Prior to the American Revolution, in 1772, during a political meeting at the Warren's home, they formed the Committees of Correspondence along with Samuel Adams. Warren wrote "no single step contributed so much to cement the union of the colonies". Since Warren knew most of the leaders of the Revolution personally, she was continually at or near the center of events from 1765 to 1789. She combined her vantage point with a talent for writing to become both a poet and a historian of the Revolutionary era. All Mercy Otis Warren’s work was published anonymously until 1790. She wrote several plays, including the satiric The Adulateur (1772). Directed against Governor Thomas Hutchinson of Massachusetts, the play foretold the War of Revolution.
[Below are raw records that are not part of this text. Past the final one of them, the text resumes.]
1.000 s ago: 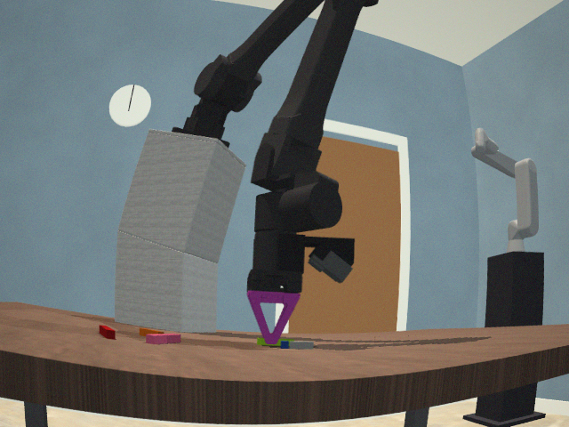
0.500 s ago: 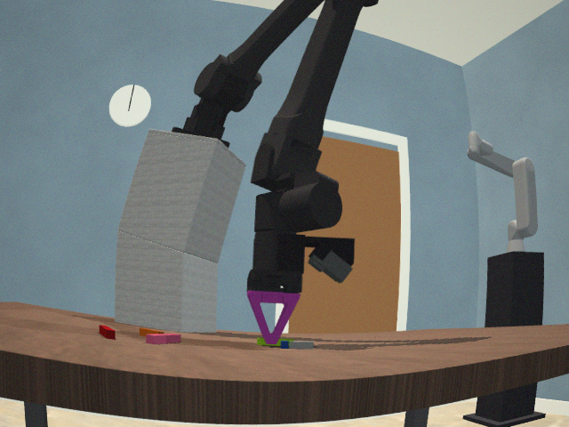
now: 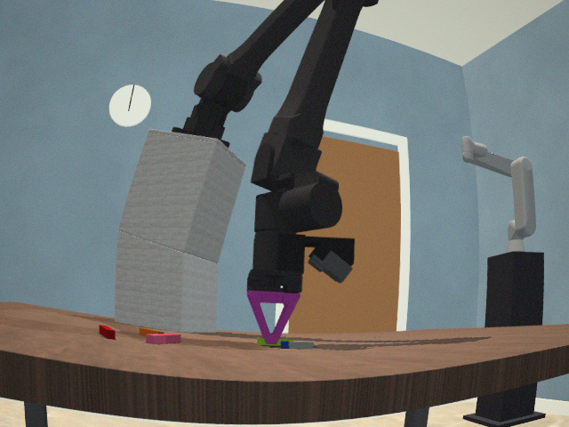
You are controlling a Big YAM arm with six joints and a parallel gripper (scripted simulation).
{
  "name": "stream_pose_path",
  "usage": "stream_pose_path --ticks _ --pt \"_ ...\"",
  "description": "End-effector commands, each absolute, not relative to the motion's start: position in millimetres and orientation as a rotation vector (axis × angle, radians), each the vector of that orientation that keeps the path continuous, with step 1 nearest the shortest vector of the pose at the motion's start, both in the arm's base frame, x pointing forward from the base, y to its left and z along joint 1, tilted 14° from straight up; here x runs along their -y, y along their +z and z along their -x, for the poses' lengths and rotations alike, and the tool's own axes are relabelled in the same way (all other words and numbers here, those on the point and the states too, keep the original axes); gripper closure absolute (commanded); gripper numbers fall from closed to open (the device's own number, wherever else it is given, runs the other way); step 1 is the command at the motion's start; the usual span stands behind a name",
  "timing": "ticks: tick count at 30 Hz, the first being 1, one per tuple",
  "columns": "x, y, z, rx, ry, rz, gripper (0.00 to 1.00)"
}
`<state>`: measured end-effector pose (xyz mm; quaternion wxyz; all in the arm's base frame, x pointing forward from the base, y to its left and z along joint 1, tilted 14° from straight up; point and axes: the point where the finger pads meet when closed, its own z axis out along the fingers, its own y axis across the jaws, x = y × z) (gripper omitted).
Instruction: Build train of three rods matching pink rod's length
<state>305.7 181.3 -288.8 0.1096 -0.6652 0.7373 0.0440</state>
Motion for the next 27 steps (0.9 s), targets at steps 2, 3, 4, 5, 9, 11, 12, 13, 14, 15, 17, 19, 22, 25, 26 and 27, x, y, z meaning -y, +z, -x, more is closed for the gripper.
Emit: stream_pose_path --ticks 2,3,4,5,9,11,12,13,14,15,17,19,22,25,26,27 --pt "-173.9 -270.4 -304.0 -2.170 0.127 1.951 0.95" --pt "-172.9 -265.4 -303.5 -2.170 0.128 1.951 0.95" --pt "-171.8 -259.5 -302.9 -2.169 0.128 1.950 0.95" --pt "-171.8 -259.5 -302.9 -2.169 0.128 1.950 0.95" --pt "-167.7 -238.6 -300.8 -2.167 0.130 1.949 0.95" --pt "-164.7 -223.8 -299.6 -2.166 0.129 1.948 0.95" --pt "-163.3 -216.7 -299.0 -2.165 0.129 1.948 0.95" --pt "-162.0 -210.2 -298.6 -2.165 0.129 1.948 0.95" --pt "-160.8 -204.2 -298.2 -2.164 0.128 1.947 0.95" --pt "-159.8 -199.0 -297.8 -2.164 0.128 1.947 0.95" --pt "-158.9 -191.2 -297.0 -2.161 0.127 1.949 0.95" --pt "-161.5 -186.9 -294.9 -2.149 0.129 1.962 0.95" --pt "-158.6 -190.8 -290.1 -2.163 0.136 1.970 0.95" --pt "-157.1 -196.1 -286.8 -2.177 0.143 1.975 0.95" --pt "-157.4 -196.1 -287.5 -2.178 0.142 1.973 0.95" --pt "-157.5 -196.0 -287.8 -2.178 0.142 1.972 0.95"
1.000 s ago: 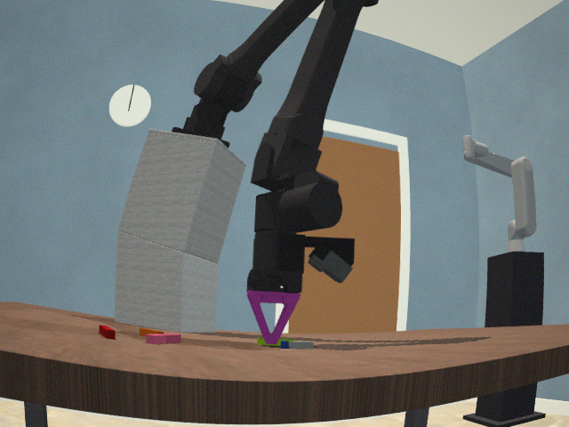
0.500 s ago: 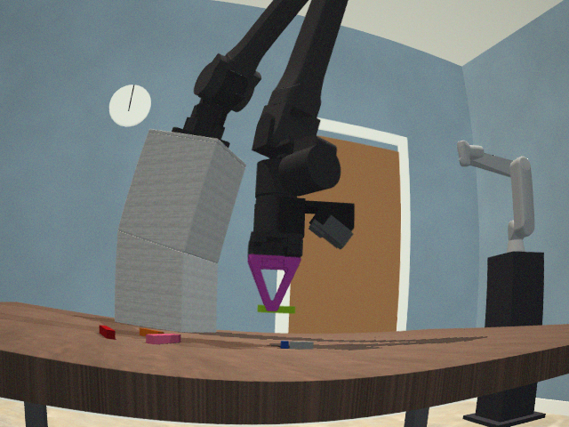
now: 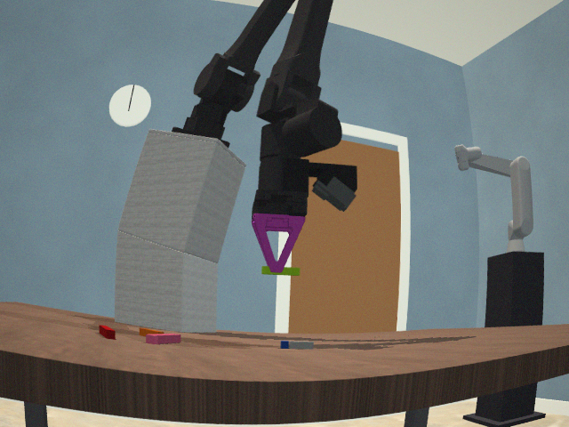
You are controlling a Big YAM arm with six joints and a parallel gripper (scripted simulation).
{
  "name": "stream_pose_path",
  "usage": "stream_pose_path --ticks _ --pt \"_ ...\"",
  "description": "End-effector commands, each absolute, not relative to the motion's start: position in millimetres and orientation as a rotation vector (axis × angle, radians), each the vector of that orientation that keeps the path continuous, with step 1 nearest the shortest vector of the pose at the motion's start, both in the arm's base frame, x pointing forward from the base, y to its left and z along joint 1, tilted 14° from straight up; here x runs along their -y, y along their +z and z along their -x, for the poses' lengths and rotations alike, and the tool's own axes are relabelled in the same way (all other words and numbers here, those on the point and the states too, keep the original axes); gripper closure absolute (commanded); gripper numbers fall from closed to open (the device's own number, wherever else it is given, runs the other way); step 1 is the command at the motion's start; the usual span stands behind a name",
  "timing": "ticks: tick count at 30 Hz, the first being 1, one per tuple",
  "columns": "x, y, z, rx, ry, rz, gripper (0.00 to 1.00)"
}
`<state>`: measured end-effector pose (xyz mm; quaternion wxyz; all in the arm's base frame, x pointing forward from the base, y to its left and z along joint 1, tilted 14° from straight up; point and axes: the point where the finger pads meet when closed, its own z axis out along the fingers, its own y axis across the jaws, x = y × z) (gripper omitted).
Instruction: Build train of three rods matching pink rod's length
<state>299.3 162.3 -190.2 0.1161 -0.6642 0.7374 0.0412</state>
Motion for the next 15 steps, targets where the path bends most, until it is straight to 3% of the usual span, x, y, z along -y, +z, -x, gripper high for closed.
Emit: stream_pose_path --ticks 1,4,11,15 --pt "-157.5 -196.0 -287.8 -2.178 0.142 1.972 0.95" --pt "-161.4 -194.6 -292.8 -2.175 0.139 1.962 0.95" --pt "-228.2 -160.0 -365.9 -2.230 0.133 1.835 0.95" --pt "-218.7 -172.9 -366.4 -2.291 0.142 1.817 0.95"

In 1773, she wrote The Defeat, also featuring the character based on Hutchinson, and in 1775 Warren published The Group, a satire conjecturing what would happen if the British king abrogated the Massachusetts charter of rights. The anonymously published The Blockheads (1776) and The Motley Assembly (1779) are also attributed to her. In 1788 she published Observations on the New Constitution, whose ratification she opposed as an Anti-Federalist. Mercy Otis Warren is among the most influential writers of the Revolutionary war.